- [Activity]:
How many lines in the records below contain the word "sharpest"? State only that number.

- Opening Delimiter -

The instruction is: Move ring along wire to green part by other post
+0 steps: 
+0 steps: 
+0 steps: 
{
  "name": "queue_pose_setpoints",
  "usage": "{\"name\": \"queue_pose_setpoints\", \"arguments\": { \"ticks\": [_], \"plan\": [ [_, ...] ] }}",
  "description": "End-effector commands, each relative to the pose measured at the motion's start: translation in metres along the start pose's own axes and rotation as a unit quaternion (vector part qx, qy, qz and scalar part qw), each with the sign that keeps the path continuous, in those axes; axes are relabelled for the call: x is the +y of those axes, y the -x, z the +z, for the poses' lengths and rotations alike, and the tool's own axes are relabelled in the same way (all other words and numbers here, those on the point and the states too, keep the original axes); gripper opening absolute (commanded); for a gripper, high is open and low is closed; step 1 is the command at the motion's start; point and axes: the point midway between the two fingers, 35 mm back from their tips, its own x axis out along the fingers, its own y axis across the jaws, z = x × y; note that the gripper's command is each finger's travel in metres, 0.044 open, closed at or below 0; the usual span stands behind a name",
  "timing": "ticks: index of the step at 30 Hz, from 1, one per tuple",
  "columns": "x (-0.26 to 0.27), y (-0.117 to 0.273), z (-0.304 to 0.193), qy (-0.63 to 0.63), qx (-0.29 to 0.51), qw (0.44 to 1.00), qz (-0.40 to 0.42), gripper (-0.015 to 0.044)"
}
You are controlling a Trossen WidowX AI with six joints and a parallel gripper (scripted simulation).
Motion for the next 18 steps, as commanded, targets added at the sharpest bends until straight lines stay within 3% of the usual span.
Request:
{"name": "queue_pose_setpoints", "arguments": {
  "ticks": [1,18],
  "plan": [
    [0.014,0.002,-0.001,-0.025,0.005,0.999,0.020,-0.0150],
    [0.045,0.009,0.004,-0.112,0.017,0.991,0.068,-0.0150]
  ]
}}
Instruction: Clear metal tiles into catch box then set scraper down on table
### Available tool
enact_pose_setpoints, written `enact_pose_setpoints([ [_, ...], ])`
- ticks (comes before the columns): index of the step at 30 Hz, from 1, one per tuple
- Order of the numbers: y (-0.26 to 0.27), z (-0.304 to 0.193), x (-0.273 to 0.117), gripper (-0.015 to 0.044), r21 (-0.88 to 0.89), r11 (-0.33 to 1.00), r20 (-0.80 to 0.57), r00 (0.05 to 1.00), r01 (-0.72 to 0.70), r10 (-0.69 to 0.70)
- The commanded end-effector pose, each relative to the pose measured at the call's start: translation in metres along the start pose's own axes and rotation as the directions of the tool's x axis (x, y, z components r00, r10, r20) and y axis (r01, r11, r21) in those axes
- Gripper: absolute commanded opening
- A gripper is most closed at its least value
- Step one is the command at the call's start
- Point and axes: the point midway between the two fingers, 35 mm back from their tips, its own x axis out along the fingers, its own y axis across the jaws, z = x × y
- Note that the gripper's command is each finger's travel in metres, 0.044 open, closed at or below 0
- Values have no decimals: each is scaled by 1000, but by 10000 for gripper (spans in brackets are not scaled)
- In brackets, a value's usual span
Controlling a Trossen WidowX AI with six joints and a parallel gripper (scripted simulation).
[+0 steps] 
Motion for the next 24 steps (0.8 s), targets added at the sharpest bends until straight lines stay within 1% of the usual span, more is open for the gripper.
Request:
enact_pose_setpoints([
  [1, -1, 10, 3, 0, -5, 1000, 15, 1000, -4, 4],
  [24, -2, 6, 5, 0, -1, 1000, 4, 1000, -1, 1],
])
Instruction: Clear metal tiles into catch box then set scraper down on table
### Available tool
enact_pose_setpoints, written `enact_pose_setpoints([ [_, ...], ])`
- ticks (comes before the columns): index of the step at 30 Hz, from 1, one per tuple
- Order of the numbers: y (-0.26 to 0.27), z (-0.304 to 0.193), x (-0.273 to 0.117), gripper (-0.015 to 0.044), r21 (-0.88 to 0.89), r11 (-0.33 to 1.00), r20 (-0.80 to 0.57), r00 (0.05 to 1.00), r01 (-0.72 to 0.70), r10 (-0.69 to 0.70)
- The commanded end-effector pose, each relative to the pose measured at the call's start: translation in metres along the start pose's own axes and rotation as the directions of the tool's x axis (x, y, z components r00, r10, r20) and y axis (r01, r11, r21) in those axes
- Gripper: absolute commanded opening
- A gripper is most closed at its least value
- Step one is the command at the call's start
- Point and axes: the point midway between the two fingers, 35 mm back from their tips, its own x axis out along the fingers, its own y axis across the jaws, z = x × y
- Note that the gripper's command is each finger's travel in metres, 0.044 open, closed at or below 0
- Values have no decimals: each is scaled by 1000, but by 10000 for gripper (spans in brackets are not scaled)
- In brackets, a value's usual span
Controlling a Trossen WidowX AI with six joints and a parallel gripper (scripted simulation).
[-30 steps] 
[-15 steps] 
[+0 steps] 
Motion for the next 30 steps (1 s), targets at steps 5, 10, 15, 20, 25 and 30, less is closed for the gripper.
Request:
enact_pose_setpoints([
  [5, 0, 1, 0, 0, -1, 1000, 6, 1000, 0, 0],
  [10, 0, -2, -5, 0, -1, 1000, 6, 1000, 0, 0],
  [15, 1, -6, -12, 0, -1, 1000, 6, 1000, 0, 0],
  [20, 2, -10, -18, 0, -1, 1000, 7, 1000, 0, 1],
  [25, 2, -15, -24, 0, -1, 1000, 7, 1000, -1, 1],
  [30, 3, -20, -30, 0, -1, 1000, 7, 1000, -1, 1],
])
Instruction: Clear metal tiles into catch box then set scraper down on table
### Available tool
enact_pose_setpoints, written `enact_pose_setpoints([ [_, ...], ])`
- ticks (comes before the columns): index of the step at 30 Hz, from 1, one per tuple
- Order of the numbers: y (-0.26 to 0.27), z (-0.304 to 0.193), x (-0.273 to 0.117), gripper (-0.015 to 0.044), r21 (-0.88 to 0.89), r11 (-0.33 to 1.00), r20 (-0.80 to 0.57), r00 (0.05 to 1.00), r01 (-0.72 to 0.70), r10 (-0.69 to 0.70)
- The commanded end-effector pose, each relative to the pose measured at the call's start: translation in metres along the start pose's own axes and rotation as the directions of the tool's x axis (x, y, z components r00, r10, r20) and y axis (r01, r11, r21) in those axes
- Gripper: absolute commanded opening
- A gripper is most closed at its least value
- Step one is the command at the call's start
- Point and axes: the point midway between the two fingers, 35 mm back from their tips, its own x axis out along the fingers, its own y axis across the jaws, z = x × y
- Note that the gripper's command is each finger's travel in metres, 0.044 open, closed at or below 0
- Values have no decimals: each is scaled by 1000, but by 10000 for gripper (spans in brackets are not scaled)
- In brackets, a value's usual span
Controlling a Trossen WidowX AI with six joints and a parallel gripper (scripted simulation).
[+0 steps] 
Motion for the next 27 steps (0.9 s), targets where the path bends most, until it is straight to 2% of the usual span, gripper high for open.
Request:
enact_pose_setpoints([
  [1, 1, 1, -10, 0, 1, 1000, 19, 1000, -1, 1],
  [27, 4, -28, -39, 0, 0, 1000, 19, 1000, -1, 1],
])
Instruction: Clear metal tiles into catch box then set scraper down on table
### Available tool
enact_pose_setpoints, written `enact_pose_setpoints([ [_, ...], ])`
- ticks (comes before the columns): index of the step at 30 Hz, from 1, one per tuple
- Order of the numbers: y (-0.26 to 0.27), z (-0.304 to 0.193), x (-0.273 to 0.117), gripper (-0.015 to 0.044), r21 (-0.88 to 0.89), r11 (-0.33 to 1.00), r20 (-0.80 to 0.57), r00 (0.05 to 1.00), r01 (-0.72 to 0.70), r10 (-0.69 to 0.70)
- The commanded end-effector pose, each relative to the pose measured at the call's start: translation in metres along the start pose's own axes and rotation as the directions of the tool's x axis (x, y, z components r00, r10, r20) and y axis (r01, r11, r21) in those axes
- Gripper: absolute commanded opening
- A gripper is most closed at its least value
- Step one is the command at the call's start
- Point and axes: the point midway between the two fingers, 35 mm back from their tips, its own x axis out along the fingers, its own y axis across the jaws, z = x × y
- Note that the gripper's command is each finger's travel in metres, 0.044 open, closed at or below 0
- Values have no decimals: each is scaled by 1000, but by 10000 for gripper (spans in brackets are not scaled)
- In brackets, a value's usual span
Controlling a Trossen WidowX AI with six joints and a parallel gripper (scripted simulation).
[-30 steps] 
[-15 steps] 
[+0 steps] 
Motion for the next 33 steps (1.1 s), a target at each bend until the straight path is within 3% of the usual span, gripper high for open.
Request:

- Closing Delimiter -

- [Response area]:
2